What to do - Please state how many lines below include the word "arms"; the reply should be the number only.

Provided data -

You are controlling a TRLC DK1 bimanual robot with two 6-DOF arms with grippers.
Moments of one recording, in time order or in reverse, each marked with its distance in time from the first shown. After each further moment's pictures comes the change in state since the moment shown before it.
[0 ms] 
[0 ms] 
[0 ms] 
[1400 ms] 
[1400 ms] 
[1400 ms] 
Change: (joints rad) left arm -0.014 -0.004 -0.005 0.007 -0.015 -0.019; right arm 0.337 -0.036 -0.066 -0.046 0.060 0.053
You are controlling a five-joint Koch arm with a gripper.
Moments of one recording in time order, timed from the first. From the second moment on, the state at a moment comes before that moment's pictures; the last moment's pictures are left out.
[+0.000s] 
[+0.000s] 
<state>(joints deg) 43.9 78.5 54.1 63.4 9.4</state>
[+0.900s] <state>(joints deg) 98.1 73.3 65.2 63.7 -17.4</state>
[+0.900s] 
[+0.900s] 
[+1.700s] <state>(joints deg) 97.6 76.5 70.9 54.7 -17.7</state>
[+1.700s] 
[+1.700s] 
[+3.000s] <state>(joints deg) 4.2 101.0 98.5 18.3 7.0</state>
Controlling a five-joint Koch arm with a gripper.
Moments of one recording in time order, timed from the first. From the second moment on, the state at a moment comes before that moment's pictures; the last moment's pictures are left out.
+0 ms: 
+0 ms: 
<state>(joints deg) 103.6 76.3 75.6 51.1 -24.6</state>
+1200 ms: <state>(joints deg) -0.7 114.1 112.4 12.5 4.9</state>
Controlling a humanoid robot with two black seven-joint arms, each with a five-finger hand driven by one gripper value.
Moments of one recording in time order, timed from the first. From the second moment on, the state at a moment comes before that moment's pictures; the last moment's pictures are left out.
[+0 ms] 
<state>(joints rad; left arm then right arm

Exercise output - 2